Required action:
Set the data below down again, exactly, with every picture left out.

Recorded information:

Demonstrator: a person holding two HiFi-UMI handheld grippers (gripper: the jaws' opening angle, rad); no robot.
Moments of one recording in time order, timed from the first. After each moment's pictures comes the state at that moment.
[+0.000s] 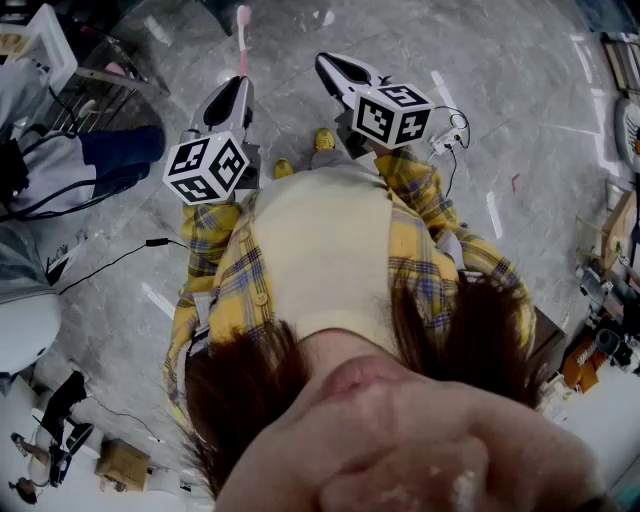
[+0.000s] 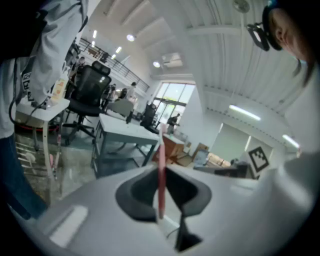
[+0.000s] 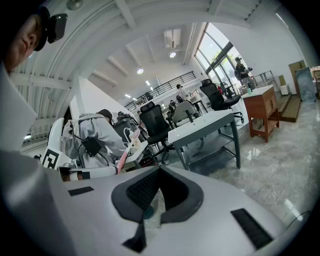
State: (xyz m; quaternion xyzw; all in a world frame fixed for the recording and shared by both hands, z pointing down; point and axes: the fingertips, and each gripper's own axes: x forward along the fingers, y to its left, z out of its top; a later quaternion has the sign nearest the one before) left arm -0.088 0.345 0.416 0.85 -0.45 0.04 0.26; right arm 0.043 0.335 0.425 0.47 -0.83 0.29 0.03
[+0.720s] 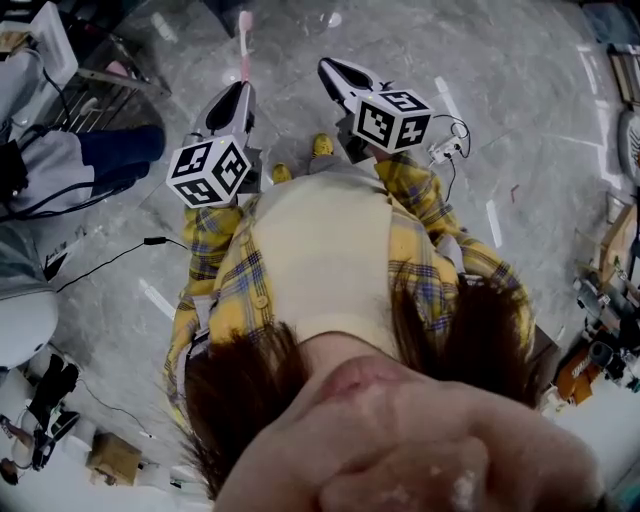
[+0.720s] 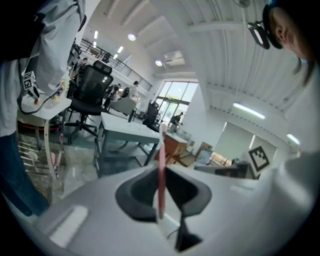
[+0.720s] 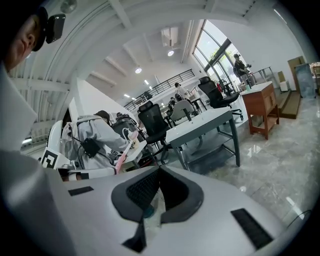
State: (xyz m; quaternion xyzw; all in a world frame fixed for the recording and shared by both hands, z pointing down) left arm -0.073 0.334 0.423 0.84 -0.46 0.05 0.26; right arm 0.062 0.321 0.434 0.46 -0.83 0.30 0.03
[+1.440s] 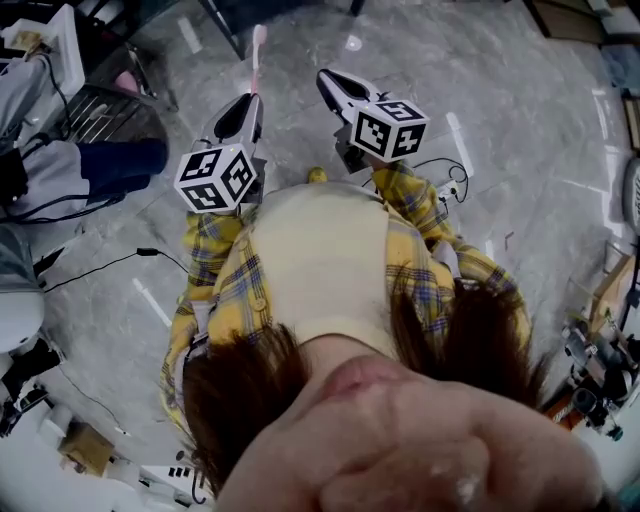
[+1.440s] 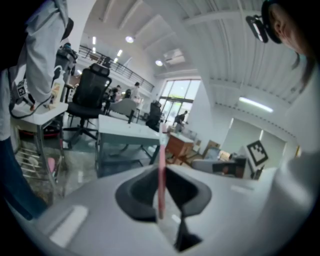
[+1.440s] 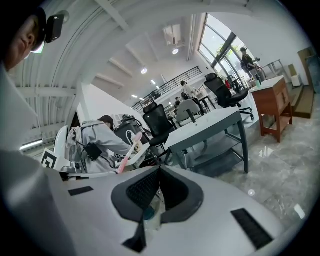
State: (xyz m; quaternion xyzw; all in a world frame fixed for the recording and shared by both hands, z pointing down) left arm -0.005 0.274 0.427 0.83 -0.50 0.06 0.25; right arm 0.114 0.244 0.436 0.41 -0.86 0.30 0.02
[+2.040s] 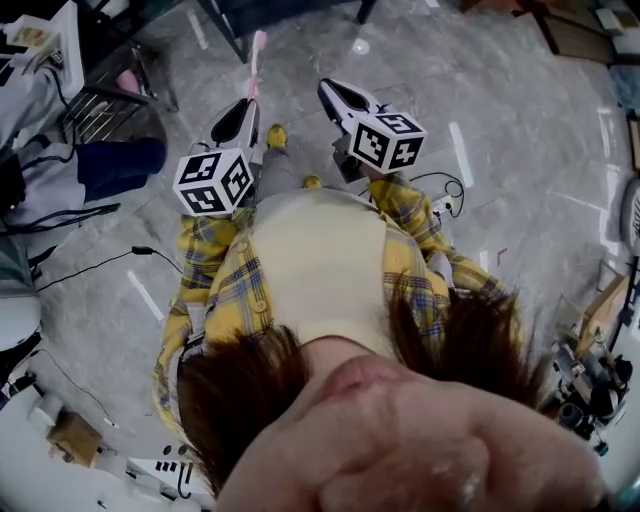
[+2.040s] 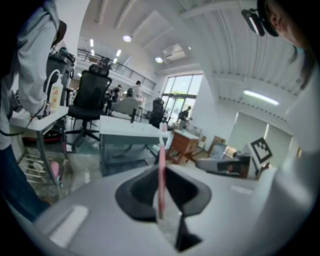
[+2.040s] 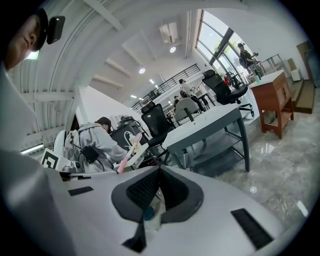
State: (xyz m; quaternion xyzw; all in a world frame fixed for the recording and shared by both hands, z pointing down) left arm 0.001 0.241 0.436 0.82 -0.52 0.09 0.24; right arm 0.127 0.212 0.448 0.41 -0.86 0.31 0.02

Written solution:
Demonstrator: a person holding two HiFi-UMI handheld grippers (gripper: the jaws' opening angle, rad); no robot.
Moments of one recording in time order, timed from the first. After each moment's pictures comes the state at that moment.
[+0.000s] 
[+0.000s] 
[+0.000s] 
State: (xyz m; quaternion xyzw; all in a world frame fixed for the recording and shared by both hands, z pointing down; point and axes: the fingertips, and each gripper's own axes: x forward along the fingers, y to its left, z out of its top; a later quaternion has the sign nearest the one before) left arm -0.088 0.345 0.416 0.85 -0.45 0.04 0.26; right arm 0.043 0.335 0.425 0.47 -0.83 0.29 0.03
[+0.720s] 
[+0.720s] 
[+0.720s] 
State: (xyz m; quaternion xyzw; all in a world frame fixed for the recording and shared by both hands, z pointing down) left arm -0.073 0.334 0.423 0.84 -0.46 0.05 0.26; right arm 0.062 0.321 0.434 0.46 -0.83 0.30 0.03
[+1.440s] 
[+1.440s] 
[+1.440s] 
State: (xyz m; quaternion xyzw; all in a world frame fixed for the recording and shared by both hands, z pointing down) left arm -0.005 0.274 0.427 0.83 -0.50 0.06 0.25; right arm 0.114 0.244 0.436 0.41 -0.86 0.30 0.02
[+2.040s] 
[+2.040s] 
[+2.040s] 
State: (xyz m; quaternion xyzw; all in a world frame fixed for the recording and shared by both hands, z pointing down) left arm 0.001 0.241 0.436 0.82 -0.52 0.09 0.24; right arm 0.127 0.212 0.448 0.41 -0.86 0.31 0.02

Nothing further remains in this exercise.